Let’s consider those facts that would help young athletes in optimizing their ways in boosting their performance when it comes to sports.

Lean Protein

The go-to approach for athletes is to go for building muscles so they can perform better at their game. This is possible when they have enough protein in their diet, which is only possible through increasing this macronutrient content in the body. To make sure no unhealthy fats that can cause cardiovascular problems are going with the animal proteins, athletes can choose lean proteins in the form of eggs, chicken, duck, and fish. Organic animal meat is preferred over processed meat as the latter is heavily treated with chemicals known to change their biochemical profiles.

It is recommended for vegan athletes to make tofu, legumes, and beans in the diet as sources of animal protein and use B12 vitamin supplements to make up for the deficiency of the vitamin in the plant sources.

Complex Carbs

Complex carbs include whole grains like cereals and starches that break down slowly in the gut and release glucose at a set phase, so the blood doesn't hit a surge in the glucose levels all of a sudden. The idea is to give the body a steady fuel of carbohydrates necessary for carrying out the functions during heavy and demanding exercises without really getting deprived of energy.

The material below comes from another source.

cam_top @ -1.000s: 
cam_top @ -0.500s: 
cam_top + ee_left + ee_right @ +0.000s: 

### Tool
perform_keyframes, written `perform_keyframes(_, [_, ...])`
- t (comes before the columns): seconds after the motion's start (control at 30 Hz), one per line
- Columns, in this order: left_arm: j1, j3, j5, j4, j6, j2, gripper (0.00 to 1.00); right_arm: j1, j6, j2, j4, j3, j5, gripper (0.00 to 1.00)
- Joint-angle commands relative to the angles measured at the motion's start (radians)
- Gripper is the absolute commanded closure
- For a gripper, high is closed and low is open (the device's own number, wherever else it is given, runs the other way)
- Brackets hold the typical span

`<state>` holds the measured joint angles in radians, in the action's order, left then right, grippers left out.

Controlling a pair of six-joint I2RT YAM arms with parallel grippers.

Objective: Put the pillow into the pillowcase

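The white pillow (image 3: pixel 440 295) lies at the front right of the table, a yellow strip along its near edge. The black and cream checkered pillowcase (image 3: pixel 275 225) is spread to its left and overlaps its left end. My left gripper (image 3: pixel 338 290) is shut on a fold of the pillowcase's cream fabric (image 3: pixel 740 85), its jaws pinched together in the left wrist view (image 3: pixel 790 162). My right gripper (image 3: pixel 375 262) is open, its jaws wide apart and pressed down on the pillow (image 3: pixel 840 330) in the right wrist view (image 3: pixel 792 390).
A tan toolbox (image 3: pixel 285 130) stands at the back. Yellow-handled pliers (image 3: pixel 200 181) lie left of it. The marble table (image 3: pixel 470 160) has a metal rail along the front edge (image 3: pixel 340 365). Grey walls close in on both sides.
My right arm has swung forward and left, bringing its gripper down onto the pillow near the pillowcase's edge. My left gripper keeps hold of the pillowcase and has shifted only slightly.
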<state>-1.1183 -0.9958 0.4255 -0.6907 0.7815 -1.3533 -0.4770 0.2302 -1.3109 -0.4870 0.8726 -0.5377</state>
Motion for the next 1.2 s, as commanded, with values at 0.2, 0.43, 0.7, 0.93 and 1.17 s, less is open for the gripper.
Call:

It is recommended for longer workouts to take an electrolyte solution with simple glucose mixed for compensating for the glucose loss from the body. This helps the body against lethargy, muscle ache, and dizziness that comes from strenuous exercises.

Healthy Fats

It is recommended to consume healthy fats that contain omega fatty acids and polyunsaturated fatty acids. These fats fight against the inflammatory processes in the body that help in the muscle recovery process. Also, because of the slow breakdown, combining these fats in moderate amounts in meals slowly breaks down and releases energy hours after digestion, which helps the player perform well in a match.

High Proteins and High Carbs

While a dietary plan is varied from athlete to athlete, high proteins with carbs are generally beneficial in the muscle and stamina building process of young athletes. It is important to remember to combine all food groups to achieve a satisfactory nutrition status, and avoiding any macronutrient would do you no good towards achieving your health and fitness goals.

Final Words

You can take advice from a dietitian and get a personalized plan according to your needs and goals so that you are able to perform even better at your game.

These were some of the nutrition recommendations for every young athlete to consider.